A woman who accuses Bill Cosby of sexual assault won't be cross-examined about the lawsuit she filed against him at the comedian's Pennsylvania trial.

A judge on Friday says neither side can introduce evidence about the defamation and sexual battery lawsuit that Cosby settled with Andrea Constand a decade ago.

Montgomery County Judge Steven O'Neill will still let jurors hear excerpts of the deposition Cosby gave before settling the case. That includes his testimony about getting quaaludes to give women before sex.

Constand says Cosby drugged and molested her in 2004.

Veteran criminal lawyer William Brennan says the jury might simply be told the Cosby testimony came in a prior court matter.

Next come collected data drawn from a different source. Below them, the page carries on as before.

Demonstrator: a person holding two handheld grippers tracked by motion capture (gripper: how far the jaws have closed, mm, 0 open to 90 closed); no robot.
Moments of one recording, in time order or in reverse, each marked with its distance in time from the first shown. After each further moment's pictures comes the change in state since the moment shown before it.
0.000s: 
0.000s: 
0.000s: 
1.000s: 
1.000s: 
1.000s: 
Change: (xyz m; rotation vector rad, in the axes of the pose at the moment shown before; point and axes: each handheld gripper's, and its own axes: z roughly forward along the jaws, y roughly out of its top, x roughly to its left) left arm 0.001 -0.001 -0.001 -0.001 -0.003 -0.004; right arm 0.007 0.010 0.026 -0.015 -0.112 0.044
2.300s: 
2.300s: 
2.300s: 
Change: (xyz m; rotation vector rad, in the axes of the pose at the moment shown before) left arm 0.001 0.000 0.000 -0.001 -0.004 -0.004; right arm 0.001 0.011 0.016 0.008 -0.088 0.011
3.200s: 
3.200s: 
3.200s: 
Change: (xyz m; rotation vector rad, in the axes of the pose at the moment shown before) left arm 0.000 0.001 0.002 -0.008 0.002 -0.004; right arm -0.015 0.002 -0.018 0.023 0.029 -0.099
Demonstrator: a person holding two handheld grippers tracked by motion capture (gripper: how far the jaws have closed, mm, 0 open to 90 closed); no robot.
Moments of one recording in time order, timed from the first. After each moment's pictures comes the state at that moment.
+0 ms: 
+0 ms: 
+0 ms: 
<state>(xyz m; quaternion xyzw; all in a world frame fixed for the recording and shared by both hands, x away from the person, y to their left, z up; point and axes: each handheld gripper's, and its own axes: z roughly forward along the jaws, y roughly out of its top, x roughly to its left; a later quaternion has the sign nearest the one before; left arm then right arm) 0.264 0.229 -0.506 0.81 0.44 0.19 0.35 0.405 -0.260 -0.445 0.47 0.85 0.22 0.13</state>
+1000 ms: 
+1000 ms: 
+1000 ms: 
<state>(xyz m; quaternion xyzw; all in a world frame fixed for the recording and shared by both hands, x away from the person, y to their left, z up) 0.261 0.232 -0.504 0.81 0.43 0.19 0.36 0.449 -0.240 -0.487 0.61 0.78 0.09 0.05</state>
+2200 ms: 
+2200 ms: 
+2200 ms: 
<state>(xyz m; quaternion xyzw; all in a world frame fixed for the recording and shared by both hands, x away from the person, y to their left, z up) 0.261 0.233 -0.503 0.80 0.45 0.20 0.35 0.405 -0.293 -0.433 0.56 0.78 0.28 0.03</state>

Cosby is set to go on trial June 5.

___

12:25 p.m.

Jurors at Bill Cosby's sex assault trial in Pennsylvania will hear his explosive deposition testimony about quaaludes but not his references to the supposed aphrodisiac Spanish fly.

The 79-year-old Cosby is accused of drugging and molesting Andrea Constand in 2004. He calls the encounter consensual.

Montgomery County Judge Steven O'Neill also ruled Friday to exclude Constand's lawsuit from evidence at the June 5 trial.

In the decade-old deposition, Cosby said he got seven prescriptions for quaaludes in the 1970s, intending to give to women he was pursuing for sex. The powerful sedatives were banned in 1983.

Cosby wrote in his 1991 book "Childhood" that he and his friends needed the Spanish fly potion because girls were "never in the mood" for them. The defense has called that nothing more than fanciful stories about adolescence.